Nous nous sommes dits que nous ne voulions pas rejeter la responsabilité de ces problèmes sur le client ... C'est la gestion qui était à la source de cette crise et de tous nos problèmes: nous ne faisions pas preuve de suffisamment de sérieux.
Comment mettre fin à cette crise? Toutes nos branches étaient en défaut de paiement. Nous avions besoin d'aide externe et d'une personne pour passer le projet en revue. CASHPOR et Grameen Trust... sont venus faire un bilan de la situation...Ils ont d'abord suggeré de commencer par la branche la plus touchée - le centre le plus faible et le groupe le plus médiocre. Nous avons regroupé tous nos directeurs de branches au sein d'une même branche et nous leur avons donné des séances de recyclage professionnel et de formation, parce qu'à nos yeux, l'engagement et le dévouement de notre personnel étaient nos seuls atouts à ce moment-là ... Il a même fallut repréciser au comité d'administration les points essentiels du modèle Grameen ... En outre, les directeurs de branches et les directeurs de section ont dû former des groupes, qui ont dû être reconnus, pour bien prouver que l'essentiel de la méthodologie Grameen était véritablement acquis...

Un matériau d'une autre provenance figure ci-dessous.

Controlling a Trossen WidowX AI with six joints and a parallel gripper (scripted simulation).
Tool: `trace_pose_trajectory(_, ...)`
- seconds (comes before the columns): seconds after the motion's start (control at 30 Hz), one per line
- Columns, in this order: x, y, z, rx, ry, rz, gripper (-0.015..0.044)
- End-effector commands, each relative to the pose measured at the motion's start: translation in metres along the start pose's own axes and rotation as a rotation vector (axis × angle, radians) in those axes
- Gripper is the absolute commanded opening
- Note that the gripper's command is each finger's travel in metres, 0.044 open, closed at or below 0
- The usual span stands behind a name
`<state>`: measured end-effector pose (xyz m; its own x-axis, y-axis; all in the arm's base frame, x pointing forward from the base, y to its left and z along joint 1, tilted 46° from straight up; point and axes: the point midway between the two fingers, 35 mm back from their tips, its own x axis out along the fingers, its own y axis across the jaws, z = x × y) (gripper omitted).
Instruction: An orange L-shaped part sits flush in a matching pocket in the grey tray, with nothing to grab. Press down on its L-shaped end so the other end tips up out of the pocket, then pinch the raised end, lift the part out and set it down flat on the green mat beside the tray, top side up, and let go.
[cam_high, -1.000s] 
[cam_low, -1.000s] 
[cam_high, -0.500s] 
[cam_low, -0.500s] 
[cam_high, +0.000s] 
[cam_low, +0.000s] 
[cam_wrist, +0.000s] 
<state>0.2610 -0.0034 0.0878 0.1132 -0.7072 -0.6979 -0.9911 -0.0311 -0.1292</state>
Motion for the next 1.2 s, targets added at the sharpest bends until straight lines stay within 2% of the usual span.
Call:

Notre tâche, à nous, les membres du comité d'administration, a été de décider si nous voulions toujours faire avancer le projet... nous avions dû d'abord revisé l'organisation, éclaircir nos relations avec les branches qui dépendaient des paroîsses. Nous avons dû rationaliser la structure ...et octroyer des prêts supplémentaires aux personnes dont les projets «battaient de plus en plus de l'aile» ... Nous avons dû nous excuser auprès des emprunteurs («Nous regrettons de ne pas avoir été sérieux») mais aussi exprimer notre engagement («Nous octroierons des prêts, mais vous devrez nous prouver votre discipline de crédit.») Nous avons dû renouveler le groupe de pairs, la pression du groupe... nos dix principes, nos valeurs et nous avons dû renouveler la dignité et la responsabilisation de tous.
Grâce à toutes ces mesures, notre taux de remboursement était de 98,98 % fin 95, et de 98 % entre fin 1996 et aujourd'hui.